When we meet, she wears denim overalls and chunky patent-leather sandals topped with perforated bows, from her most recent Opening Ceremony collection. She looks how you would expect Chloë Sevigny to look, and yet, at this Park Slope coffee shop, no one is staring. In this neighborhood, she's rarely paparazzied—a perk. Until 2013, she lived in the East Village, where it happened incessantly. Manhattan tends to bum her out. “I was out on the Lower East Side the other day and it was like being in Murray Hill,” she says. “Everybody’s so square! Where are all the interesting weirdos hanging out?”

Sevigny spots a Sharpied “X” on my hand and asks me where I was last night. I tell her about a party in a bus yard in Gowanus. “You’re young,” she says. “I’m forty. What am I going to do, go to a party in Gowanus with like, a 'tall boy'? But I would like to walk down the street or go to a café where I can look at interesting people.”

It Girls don’t usually make it to forty happily. Clara Bow, the actress who first popularized the phrase with her 1927 silent film, “It,” retired from cinema at the age of twenty-eight. Edie Sedgwick died of an overdose at the same age. Sevigny has long been compared to Sedgwick, but she shouldn’t be. In 2014, the year she turned forty, she acted in four films, appeared in three TV shows, and produced a fashion collection. The lobster photograph, published in Marfa Journal in March_,_ prompted as many scandalized headlines as a Miley Cyrus stunt.

In many ways, Sevigny’s new book is a window into a less-networked, less-corporate New York with particular appeal to a new generation. McInerney, in his 1994 Profile, describes “down low” as the guiding force behind “Chloë’s scene”: “ ‘Down low’ is a cherished concept: secret, alternative, not commercial—everything one wants to be.” Down low doesn’t really exist anymore: in today’s New York, selling out is an economic necessity. Because of that, refusing to do so has become an even more romantic idea. We can’t live in the nineties, so we simulate them, with Polaroid cameras, vinyl records, or a notion to move to Detroit.

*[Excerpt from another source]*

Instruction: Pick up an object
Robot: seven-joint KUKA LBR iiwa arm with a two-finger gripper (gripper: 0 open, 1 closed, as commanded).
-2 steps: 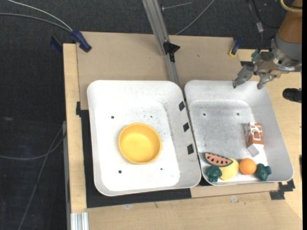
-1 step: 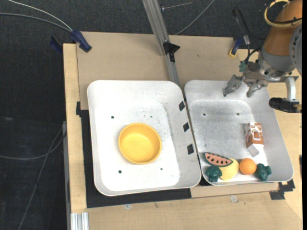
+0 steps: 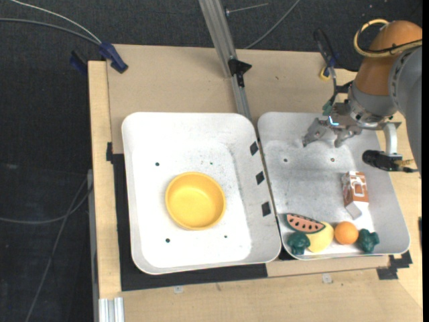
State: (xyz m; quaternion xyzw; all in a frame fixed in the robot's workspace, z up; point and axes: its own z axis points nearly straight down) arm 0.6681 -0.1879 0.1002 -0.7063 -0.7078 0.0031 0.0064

Sevigny’s wary about being the face of a scene that’s ended—and of the contemporary nostalgia for it. “I hope you don’t think this book is a nostalgia piece,” she says after I ask one too many questions about nineties New York (or my Tumblr-filtered image of it). The book is more than that, of course. Like Sevigny, it doesn’t quite spell out what it is. You read in it what you want to.